So I tried to call my phone from his phone and was like, "hey, my name is not in here..I thought you had my number" turns out he has my number saved as "gives good head"
sounds like you fell off the wagon.
fuck falling off. at this point, the wagon is a dot on the horizon.
I'm walking down the halls of our hotel and listening for sex noises and knocking when I do.
I dreamt I won the Huge Cock Championship last night. It was glorious.
Apparently I promised a worker at La Siesta free English lessons to make up for vomming all over the little Mariachi band.
I had to break up with him he didn't understand my priorities. I'm sorry but Saturday nights are for pot and Doctor Who. I'm not going to change who I am.
My liver is crying. And I feel like I got fingered by Edward Scissorhands. While he was wearing brass knuckles
I am never going on a blind date ever again. He drank way too much and kept telling me I had a nice boob. Like.. Singular. What's the other one? The ugly twin?
Well that's the second time I've broken a lamp during sex this month. Starting to worry I'm some kind of X-man. (this one was a wall sconce and I fully smashed it with my head and it crumbled like it was made of sugar)
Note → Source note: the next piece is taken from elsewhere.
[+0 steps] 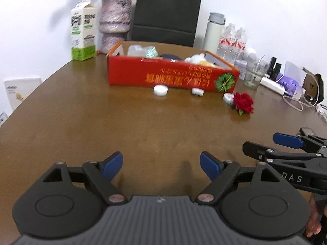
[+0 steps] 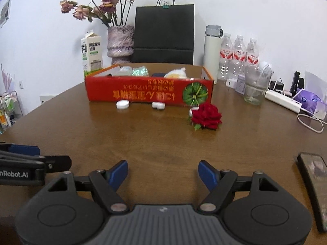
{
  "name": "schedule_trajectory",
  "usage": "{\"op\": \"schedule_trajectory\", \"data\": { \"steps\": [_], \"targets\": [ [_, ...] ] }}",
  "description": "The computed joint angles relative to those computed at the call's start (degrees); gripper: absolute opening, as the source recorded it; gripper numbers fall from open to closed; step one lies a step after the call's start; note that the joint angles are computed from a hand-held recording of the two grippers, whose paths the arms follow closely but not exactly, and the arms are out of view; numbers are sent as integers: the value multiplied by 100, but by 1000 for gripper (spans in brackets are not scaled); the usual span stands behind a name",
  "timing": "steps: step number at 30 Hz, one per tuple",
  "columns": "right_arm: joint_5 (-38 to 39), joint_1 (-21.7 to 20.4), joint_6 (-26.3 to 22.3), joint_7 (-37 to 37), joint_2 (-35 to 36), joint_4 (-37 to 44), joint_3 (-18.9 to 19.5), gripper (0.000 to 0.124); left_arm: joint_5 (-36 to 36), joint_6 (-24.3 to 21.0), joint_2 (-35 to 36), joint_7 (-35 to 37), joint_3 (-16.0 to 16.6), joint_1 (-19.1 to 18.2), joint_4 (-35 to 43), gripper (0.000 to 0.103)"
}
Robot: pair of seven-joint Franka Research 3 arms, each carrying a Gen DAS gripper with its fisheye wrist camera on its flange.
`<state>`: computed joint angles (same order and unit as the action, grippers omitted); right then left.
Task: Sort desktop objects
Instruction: 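Reach the left tool to the white round cap and close on it, then lift the white cap with the left tool while the right grasps another white cap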
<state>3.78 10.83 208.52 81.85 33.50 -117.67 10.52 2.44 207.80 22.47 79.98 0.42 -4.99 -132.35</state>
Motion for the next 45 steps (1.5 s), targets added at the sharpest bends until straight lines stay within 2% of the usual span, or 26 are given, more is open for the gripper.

I STILL HAVE A HARD TIME DECIDING WHAT TO WEAR IN THE MORNING HOW WOULD IT BE POSSIBLE FOR ME TO PICK A PAIR OF PANTS AND GO OH ILL JUST WEAR THESE FOR THE REST OF MY LIFE
It's like my uterus was saying, "hey, you're not pregnant, but imagine if you were!"
As much as my throat was opened up this weekend, you'd think I wouldn't nearly choke on a damn almond.
And I woke up by myself with peanut butter.. Cool
Fun FACT Saturday: Semen is great for my acid reflux
He paid for a 5 star hotel suite and I raided the mini bar after he left. I think that’s bad karma. Want some pringles?